The establishment press is telling ordinary Americans they need permission slips to read the books that built Western civilization — and Elon Musk is the man they don't want holding the pen.

Christopher Nolan's upcoming film adaptation of The Odyssey has put Homer's 2,700-year-old text back in the cultural conversation, and the media's instinct is already on display: direct the public toward approved interpreters and away from unauthorized ones. The St. Paul Pioneer Press made the agenda explicit in its headline: "Read 'The Odyssey' with Mary Beard, not with Elon Musk." The message is unmistakable — classical texts belong to the academy, not to you.

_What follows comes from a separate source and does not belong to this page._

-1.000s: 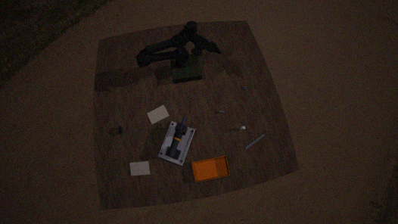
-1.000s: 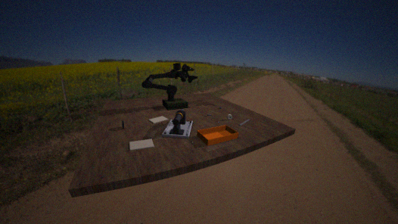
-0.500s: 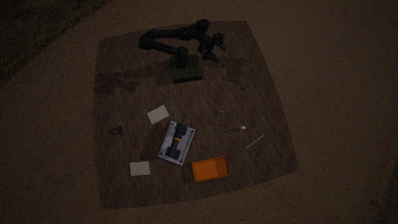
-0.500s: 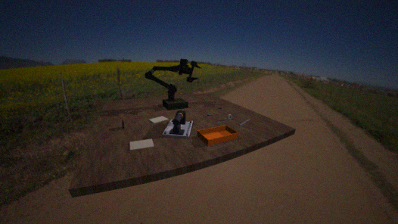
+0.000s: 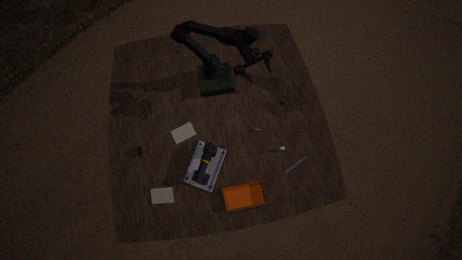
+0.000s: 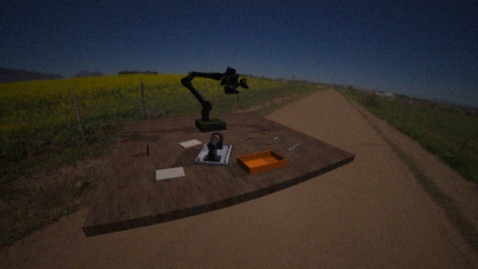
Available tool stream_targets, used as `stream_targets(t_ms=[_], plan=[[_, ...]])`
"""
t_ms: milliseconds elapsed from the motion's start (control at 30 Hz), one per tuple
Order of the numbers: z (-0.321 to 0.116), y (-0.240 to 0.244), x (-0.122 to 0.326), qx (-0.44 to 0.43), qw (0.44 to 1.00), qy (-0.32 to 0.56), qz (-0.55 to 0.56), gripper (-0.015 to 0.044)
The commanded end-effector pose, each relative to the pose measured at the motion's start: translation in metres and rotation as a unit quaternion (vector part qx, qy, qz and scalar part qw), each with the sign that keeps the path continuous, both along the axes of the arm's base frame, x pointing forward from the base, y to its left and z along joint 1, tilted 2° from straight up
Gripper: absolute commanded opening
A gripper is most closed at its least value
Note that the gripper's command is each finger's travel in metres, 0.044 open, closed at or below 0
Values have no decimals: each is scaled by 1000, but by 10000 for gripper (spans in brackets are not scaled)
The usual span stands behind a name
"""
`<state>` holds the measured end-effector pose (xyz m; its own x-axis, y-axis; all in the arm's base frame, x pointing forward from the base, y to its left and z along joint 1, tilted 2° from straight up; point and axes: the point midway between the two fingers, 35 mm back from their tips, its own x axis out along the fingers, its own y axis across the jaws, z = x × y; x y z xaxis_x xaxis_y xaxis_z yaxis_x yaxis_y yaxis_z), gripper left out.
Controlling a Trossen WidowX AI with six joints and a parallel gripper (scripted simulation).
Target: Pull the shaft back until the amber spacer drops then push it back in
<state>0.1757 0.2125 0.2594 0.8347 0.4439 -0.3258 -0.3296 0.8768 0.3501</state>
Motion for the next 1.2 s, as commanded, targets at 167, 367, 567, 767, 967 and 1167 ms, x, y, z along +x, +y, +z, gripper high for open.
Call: stream_targets(t_ms=[167,367,567,767,967,1167], plan=[[-34,-9,86,-481,862,-29,157,440],[-46,-22,109,-567,796,-18,214,440],[-59,-40,133,-632,723,-3,277,440],[-77,-59,155,-686,626,6,371,440],[-95,-81,174,-707,530,8,467,440],[-115,-105,189,-701,438,-3,562,440]])
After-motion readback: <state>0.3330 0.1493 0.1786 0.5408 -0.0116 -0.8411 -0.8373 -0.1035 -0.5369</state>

The Nolan film itself, based on what Slate reported, appears to carry its own ideological freight. Slate describes Matt Damon's Odysseus as "a traumatized veteran of a bloody and ignoble war, burdened by a particular and personal form of guilt" who "may not want to go home at all." In Nolan's telling, retrieving Helen was "merely a pretext for a conflict over trade routes," and Helen's storied beauty "has been disfigured by scars." Homer's hero, exalted for his cunning, is recast as a guilt-ridden soldier questioning the justice of his own cause. Whether Nolan intends it or not, the framing mirrors a very modern impulse: to reinterpret foundational Western texts so they apologize for the civilization they built.

The Hollywood Reporter's cast breakdown confirms the scale of the production — Damon as Odysseus, Anne Hathaway as Penelope, Tom Holland as Telemachus, Zendaya as Athena, Robert Pattinson as Antinous. Damon called the role "the role of a lifetime" and said the film was "definitely the hardest movie I've ever done." This is a massive cultural event that will put Homer in front of millions who have never picked up the text.

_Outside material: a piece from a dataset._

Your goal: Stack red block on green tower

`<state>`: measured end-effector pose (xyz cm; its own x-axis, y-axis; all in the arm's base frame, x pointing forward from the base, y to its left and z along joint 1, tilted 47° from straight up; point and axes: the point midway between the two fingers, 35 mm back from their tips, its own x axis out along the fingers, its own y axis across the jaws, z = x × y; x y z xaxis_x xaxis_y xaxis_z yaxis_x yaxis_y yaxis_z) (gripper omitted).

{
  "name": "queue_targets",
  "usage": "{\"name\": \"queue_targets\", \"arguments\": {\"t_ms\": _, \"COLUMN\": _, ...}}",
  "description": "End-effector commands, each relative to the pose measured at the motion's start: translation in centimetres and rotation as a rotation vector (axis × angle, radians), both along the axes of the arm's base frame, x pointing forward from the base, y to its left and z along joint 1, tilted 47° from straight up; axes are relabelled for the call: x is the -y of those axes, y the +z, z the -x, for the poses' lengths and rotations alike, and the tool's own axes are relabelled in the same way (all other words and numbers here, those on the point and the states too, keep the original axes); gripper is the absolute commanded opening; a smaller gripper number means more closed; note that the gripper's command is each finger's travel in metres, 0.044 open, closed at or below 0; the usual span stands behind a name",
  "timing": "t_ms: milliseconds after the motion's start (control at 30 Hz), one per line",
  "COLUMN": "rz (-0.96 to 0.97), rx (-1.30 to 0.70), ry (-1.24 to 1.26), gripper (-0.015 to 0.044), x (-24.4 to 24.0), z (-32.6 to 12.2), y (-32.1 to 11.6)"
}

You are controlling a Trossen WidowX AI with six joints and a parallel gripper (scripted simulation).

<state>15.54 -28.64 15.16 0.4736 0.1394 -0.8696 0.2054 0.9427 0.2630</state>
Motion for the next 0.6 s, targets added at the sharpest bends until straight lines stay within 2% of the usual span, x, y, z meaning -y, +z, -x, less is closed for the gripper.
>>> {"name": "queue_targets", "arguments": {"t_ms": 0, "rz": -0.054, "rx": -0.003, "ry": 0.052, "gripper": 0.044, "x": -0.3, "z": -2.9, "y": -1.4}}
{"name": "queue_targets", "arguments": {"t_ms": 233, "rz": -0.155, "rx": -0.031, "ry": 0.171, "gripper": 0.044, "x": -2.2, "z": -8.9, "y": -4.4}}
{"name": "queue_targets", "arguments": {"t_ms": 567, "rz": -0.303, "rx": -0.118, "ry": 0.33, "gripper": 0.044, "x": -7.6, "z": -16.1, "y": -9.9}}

And that is precisely what makes the gatekeepers nervous. When Musk engages with classical ideas on his own platform, the press doesn't debate his interpretations — they question his right to interpret at all. The Pioneer Press headline doesn't argue that Beard reads Homer more accurately than Musk; it argues that only credentialed intermediaries should be allowed to lead the public through these texts. Slate, meanwhile, buries the more provocative rewrites — Odysseus as ashamed of his own war, the Trojan conflict reduced to economics — inside a spoiler-laden review, as if the ideological reframing is just another plot twist.

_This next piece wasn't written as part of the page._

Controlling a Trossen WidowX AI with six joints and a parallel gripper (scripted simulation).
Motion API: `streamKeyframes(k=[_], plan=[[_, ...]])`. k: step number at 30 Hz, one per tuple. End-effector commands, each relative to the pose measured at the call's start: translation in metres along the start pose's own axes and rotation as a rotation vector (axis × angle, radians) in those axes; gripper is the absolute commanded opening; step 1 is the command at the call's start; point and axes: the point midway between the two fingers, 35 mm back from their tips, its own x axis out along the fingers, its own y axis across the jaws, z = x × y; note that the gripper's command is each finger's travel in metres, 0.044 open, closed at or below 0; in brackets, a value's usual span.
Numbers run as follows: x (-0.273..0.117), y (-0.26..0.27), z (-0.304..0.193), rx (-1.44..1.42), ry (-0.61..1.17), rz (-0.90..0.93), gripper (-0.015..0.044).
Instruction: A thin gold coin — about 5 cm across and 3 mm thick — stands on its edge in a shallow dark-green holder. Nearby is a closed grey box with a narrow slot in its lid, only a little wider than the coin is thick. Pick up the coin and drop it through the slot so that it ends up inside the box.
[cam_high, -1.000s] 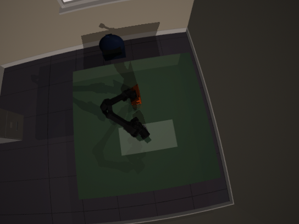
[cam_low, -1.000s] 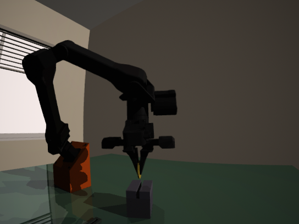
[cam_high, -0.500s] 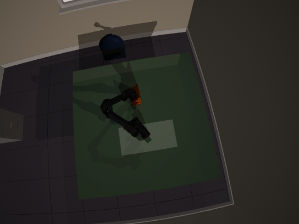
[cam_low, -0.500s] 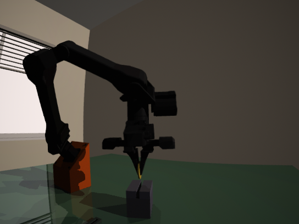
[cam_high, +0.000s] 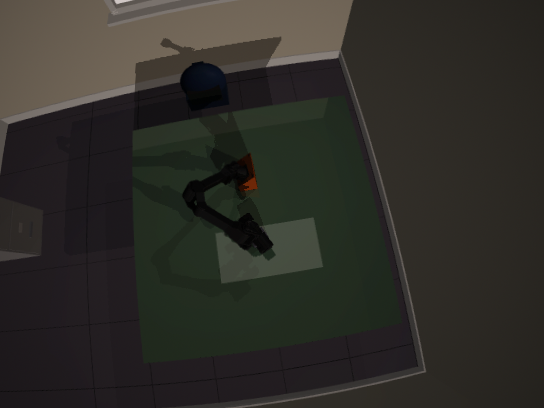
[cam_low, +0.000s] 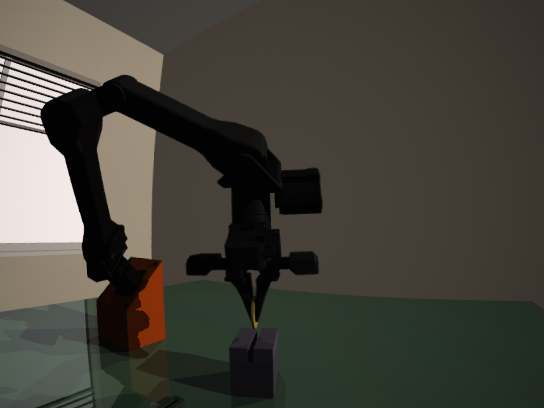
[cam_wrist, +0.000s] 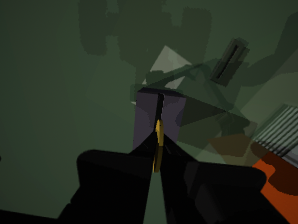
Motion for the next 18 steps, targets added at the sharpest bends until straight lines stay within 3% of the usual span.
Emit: streamKeyframes(k=[1, 18], plan=[[0.0028, -0.0014, -0.0004, -0.008, -0.003, -0.003, 0.0000], [0.0093, -0.0006, -0.0007, -0.008, -0.003, -0.003, 0.0000]])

The founders read Homer, Plutarch, and Cicero without a seminar leader or a syllabus. They argued over these texts in taverns and assembly halls. The press now wants Americans to believe that same engagement is dangerous without professional supervision.

The open question: When a $200 million Hollywood epic and a billionaire's social media platform are both bringing Homer to the masses, who exactly is the gate supposed to keep out?